**WHAT TO WORK ON:**
Exclude every picture and return the remaining entries below verbatim.

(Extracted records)
········
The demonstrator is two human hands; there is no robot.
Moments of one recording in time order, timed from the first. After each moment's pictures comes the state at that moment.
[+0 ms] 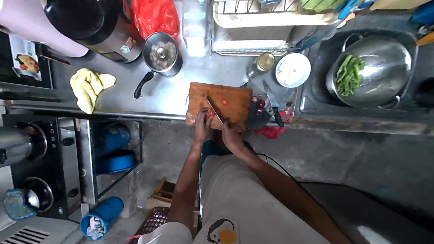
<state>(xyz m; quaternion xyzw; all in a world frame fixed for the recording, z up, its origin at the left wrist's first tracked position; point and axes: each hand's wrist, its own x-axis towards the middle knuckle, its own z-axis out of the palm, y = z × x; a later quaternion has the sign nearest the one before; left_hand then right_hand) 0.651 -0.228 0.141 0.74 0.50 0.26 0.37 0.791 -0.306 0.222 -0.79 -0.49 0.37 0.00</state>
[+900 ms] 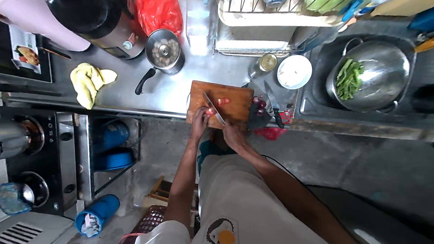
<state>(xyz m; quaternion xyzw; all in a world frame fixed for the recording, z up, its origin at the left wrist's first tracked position) 0.638 -0.207 0.135 0.72 0.47 0.28 0.43 0.799 -0.296 0.252 -0.77 -0.52 0.37 0.00</state>
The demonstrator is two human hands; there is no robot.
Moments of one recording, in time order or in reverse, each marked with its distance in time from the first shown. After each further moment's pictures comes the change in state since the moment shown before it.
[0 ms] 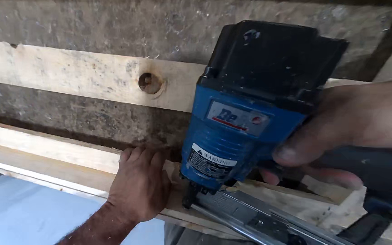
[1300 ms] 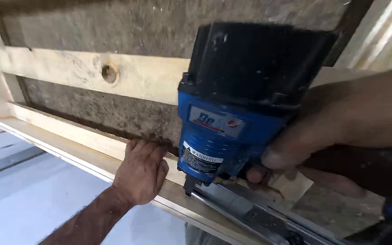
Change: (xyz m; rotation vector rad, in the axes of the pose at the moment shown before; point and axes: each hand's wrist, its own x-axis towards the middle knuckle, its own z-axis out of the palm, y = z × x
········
**YOUR SOLUTION:**
The demonstrator is two human hands; there is no robot.
Moments of one recording in time order, timed from the first. After each moment's pictures comes the state at that moment.
[+0 ms] 
<state>(xyz m; quaternion xyzw; all in a world frame fixed for the recording, z up, its origin at the left wrist's first tracked position; point and axes: each hand's wrist, its own x-axis towards the middle knuckle, its own z-axis out of the palm, y = z × x; a later quaternion has the sign nearest the one before; left_hand then right_hand) 0.651 -0.228 0.141 0.74 0.50 0.26 0.37 0.791 -0.306 0.222 -0.79 -0.49 0.37 0.00</state>
[+900 ms] 
<state>(xyz m; quaternion xyzw; all in a world frame fixed for the recording, z up, its origin at the left wrist's first tracked position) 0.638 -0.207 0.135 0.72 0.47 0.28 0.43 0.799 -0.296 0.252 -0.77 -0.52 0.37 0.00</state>
The demonstrator is two human hands; there is no robot.
Moments of one recording, in time order or in reverse, each marked with its distance in time from the first shown. After each further moment's pictures comes the change in state since the moment shown before it.
[0 ms] 
[1300 ms] 
Change: (xyz m; rotation vector rad, in the axes of the pose at the moment shown before; point and axes: each hand's wrist, its own x-axis towards the middle knuckle, its own z-axis out of the palm, y = z × x

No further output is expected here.